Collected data
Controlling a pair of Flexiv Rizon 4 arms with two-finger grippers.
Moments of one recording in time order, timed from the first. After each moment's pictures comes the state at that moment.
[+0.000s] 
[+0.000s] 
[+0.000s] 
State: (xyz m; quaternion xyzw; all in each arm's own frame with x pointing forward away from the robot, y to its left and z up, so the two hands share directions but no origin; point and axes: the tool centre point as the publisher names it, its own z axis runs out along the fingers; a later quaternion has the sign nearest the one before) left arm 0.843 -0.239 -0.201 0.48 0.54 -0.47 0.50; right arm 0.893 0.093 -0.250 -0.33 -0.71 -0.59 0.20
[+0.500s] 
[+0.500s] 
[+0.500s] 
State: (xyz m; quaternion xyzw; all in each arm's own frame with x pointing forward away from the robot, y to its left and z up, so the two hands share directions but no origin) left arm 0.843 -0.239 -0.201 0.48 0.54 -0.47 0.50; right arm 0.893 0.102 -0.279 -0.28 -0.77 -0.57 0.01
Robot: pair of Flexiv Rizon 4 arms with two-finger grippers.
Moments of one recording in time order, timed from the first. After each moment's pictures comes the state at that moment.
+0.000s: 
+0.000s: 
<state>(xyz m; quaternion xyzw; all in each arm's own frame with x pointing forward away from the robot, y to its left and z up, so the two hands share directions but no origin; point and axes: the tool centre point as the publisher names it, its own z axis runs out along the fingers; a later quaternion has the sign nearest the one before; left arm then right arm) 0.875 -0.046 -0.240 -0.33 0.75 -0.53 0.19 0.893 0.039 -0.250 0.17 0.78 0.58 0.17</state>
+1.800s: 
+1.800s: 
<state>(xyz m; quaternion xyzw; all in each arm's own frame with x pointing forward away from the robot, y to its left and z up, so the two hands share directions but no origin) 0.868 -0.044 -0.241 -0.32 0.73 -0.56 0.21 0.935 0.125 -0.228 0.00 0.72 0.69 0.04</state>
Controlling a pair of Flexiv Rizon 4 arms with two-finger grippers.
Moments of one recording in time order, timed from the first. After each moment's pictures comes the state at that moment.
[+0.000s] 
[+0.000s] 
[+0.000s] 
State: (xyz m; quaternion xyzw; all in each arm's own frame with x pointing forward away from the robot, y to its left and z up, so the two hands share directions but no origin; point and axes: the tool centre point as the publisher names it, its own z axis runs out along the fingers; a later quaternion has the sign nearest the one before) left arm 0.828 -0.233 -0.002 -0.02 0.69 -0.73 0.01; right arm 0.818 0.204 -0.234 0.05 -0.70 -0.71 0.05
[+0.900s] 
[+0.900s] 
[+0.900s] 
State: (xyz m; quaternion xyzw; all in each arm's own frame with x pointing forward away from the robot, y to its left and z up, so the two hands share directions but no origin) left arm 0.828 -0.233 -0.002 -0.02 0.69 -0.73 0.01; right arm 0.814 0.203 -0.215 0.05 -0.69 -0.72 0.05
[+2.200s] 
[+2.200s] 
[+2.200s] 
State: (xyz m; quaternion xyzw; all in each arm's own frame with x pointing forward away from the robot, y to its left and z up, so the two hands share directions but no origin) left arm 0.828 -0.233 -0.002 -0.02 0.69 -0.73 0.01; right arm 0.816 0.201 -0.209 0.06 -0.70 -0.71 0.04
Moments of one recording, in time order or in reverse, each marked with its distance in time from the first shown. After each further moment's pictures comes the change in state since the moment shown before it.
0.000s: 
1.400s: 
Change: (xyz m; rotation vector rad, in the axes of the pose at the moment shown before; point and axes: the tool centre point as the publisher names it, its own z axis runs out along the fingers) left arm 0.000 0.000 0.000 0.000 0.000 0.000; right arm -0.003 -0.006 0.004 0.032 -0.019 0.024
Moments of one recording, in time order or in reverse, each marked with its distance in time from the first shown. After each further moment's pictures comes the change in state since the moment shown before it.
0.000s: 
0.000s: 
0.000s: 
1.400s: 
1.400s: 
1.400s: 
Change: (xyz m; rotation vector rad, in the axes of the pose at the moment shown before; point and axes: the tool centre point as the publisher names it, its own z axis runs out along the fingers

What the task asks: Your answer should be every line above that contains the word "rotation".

Task solution:
Change: (xyz m; rotation vector rad, in the axes of the pose at the moment shown before; point and axes: the tool centre point as the publisher names it, its own z axis runs out along the fingers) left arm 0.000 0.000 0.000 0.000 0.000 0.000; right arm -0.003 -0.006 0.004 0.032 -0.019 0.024
Change: (xyz m; rotation vector rad, in the axes of the pose at the moment shown before; point and axes: the tool centre point as the publisher names it, its own z axis runs out along the fingers

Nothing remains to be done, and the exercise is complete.